Twenty-one U.S. senators led by New Jersey's Cory Booker and Michigan's Gary Peters asked Interior Secretary Deb Haaland to shield wolves from being killed for 240 days while permanent protection­s are considered.

It's been legal to hunt and trap wolves in the U.S. Northern Rockies for the past decade, after they rebounded from widespread exterminat­ion and federal endangered species protection­s were lifted.

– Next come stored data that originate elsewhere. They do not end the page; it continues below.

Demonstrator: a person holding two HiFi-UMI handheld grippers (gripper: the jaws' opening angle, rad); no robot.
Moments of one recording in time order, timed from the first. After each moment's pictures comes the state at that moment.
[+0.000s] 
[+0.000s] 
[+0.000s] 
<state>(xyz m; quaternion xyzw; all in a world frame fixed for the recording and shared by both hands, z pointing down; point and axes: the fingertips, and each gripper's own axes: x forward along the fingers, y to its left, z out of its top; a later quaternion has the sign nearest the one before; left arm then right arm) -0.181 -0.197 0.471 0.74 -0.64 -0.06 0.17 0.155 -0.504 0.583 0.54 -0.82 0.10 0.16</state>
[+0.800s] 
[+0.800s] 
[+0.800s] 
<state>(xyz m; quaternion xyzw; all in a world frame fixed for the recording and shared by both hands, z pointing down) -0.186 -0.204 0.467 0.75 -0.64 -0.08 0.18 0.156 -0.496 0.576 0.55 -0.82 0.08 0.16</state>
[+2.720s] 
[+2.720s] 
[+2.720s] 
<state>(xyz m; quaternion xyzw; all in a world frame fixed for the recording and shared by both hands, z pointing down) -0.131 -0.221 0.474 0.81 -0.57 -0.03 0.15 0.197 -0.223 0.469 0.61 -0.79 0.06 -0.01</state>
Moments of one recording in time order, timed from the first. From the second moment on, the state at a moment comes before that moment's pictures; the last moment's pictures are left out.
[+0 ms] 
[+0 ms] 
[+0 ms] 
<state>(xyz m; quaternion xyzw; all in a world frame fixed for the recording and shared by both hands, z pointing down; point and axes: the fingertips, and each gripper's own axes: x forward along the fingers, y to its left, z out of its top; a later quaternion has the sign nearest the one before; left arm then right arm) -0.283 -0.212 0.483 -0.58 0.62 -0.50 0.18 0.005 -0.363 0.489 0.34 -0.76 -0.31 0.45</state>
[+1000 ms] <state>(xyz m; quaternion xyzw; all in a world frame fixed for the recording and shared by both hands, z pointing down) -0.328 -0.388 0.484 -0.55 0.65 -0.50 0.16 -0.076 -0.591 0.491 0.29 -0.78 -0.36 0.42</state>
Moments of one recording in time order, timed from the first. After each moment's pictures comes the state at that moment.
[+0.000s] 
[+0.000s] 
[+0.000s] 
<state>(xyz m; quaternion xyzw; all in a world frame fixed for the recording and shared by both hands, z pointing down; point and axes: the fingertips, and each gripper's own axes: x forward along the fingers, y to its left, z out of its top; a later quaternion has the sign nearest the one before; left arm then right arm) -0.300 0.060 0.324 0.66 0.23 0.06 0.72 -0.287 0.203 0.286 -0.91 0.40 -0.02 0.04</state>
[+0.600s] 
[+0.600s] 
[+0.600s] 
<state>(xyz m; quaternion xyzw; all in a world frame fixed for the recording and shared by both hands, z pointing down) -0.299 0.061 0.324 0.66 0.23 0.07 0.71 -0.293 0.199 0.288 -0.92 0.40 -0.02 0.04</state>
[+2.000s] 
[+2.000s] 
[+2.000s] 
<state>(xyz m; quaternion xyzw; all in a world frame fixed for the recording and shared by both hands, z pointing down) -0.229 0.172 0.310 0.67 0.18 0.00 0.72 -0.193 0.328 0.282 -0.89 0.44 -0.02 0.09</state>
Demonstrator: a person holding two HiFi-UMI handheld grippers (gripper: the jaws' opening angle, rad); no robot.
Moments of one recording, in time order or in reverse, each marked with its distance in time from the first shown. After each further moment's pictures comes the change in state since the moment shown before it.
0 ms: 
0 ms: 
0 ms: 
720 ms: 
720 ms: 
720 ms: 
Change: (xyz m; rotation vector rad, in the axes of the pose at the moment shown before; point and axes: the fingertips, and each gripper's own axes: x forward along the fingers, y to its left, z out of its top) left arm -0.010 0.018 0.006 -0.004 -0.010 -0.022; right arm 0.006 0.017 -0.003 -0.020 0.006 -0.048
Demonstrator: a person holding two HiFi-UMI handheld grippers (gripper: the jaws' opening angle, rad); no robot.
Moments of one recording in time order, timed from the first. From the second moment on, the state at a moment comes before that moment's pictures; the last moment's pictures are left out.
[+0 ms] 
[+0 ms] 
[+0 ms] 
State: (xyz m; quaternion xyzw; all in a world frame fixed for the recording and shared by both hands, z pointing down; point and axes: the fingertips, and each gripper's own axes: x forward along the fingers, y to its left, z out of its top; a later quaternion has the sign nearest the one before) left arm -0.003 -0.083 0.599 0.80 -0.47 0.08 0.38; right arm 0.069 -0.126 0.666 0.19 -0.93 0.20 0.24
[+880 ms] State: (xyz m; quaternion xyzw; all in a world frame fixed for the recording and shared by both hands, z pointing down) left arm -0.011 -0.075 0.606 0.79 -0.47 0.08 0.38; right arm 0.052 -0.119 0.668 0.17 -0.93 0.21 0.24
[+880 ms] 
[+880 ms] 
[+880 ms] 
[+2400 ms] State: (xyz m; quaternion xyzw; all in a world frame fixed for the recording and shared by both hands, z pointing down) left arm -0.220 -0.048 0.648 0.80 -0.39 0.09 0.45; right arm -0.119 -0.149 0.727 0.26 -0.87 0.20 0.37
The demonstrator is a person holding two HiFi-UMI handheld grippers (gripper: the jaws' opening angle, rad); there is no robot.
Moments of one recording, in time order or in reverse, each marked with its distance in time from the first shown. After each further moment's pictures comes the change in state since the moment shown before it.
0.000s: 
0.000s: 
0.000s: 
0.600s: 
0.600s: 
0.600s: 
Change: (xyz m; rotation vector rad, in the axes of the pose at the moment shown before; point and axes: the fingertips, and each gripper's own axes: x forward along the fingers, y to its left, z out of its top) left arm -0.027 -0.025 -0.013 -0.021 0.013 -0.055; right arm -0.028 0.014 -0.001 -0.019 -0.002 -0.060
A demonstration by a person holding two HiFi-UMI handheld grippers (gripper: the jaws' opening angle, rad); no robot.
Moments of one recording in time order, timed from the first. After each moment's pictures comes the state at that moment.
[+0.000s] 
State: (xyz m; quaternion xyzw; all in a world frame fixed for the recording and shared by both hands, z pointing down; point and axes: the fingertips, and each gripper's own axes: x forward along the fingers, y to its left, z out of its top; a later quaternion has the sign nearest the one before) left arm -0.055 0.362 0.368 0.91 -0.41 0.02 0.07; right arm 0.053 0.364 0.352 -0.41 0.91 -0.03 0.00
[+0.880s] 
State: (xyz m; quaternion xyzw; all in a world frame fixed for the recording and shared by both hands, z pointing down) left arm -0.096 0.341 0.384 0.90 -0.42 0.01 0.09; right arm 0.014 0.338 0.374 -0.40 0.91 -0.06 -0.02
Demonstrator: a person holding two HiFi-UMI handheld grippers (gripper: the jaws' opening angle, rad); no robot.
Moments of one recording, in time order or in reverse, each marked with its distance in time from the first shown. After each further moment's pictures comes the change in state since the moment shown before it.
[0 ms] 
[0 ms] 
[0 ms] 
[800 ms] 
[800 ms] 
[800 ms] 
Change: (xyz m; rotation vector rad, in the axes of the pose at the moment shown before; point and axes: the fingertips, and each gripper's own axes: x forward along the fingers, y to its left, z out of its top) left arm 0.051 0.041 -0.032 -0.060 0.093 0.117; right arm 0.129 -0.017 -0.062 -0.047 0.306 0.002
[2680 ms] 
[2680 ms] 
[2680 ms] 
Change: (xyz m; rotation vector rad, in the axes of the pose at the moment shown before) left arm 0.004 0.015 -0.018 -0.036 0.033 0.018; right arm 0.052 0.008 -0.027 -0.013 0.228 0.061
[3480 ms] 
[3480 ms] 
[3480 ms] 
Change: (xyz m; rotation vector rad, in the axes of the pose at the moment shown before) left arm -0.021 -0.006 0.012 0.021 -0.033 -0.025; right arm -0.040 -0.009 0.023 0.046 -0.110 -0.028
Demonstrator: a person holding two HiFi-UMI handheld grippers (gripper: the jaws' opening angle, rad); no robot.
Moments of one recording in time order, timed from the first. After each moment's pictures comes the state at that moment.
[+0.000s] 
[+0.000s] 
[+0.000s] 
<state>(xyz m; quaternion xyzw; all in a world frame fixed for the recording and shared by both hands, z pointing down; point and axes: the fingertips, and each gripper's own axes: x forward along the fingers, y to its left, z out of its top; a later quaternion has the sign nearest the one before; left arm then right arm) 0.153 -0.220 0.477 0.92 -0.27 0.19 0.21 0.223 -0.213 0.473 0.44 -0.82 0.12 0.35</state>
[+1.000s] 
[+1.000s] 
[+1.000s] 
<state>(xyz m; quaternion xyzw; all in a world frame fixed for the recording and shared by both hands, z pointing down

But Republican officials in Montana and Idaho are intent on culling more wolf packs. Wolves periodical­ly attack livestock and also prey on elk and deer herds that many hunters prize.

The U.S. Fish and Wildlife Service last month launched a year-long review to determine if protection­s need to be restored. The move did nothing to protect wolves in the interim, and Yellowston­e National Park administra­tors have since complained after three wolves from a pack popular with tourists were killed after roaming into Montana.

"If continued unabated for this hunting season, these extreme wolf eradicatio­n policies will result in the deaths of hundreds of gray wolves," the Democratic lawmakers said in a letter to Haaland. "The Department of Interior can prevent these senseless killings."

The letter was signed by senators including from California and Nevada in the West, but no Northern Rockies lawmakers.

Native American groups and environmen­talists have previously requested an emergency listing of wolves as an endangered species.

Federal officials said in response that temporary protection­s can't be enacted through the legal petitions they received.